My internal mnemonic for targeting AI correctly is 'It's easier to change a problem into something AI is good at, than it is to change AI into something that fits every problem.'

But unfortunately the nuances in the former require understanding strengths and weaknesses of current AI systems, which is a conversation the industry doesn't want to have while it's still riding the froth of a hype cycle.

Aka 'any current weaknesses in AI systems are just temporary growing pains before an AGI future'


> 'any current weaknesses in AI systems are just temporary growing pains before an AGI future'

I see we've met the same product people :)


I had a VP of a revenue cycle team tell me that his expectation was that they could fling their spreadsheets and Word docs on how to do calculations at an AI powered vendor, and AI would be able to (and I direct quote) "just figure it all out."

That's when I realized how far down the rabbit hole marketing to non-technical folks on this was.
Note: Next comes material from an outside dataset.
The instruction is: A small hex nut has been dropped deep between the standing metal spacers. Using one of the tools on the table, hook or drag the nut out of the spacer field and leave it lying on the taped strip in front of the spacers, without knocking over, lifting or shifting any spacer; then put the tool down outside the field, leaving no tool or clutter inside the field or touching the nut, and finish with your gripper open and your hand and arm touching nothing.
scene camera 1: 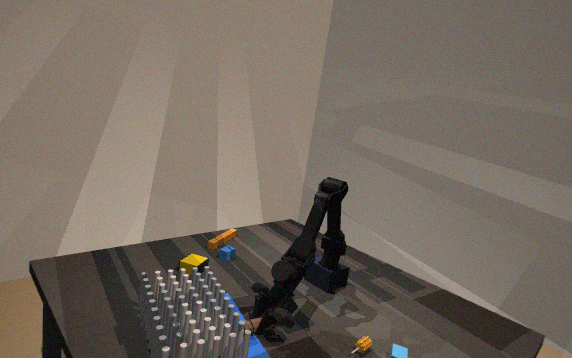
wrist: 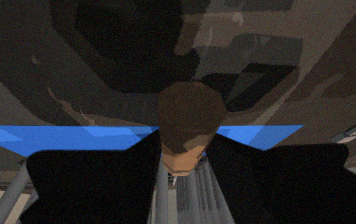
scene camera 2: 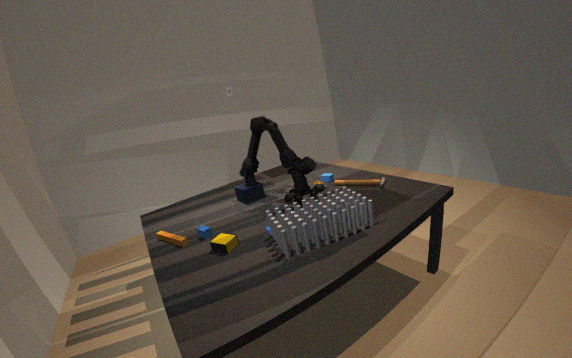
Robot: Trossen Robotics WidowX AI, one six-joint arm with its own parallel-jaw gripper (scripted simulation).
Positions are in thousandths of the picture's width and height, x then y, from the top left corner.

I think it’s a fair point that google has more stakeholders with a serious investment in some flubbed AI generated code not tanking their share value, but I’m not sure the rest of it is all that different from what engineer at $SOME_STARTUP does after the first ~8monthes the company is around. Maybe some folks throwing shit at a wall to find PMF are really getting a lot out of this, but most of us are maintaining and augmenting something we don’t want to break.

Yeah but Google won’t expect you to use AI tools developed outside Google and trained on primarily OSS code. It would expect you to use the Google internal AI tools trained on google3, no?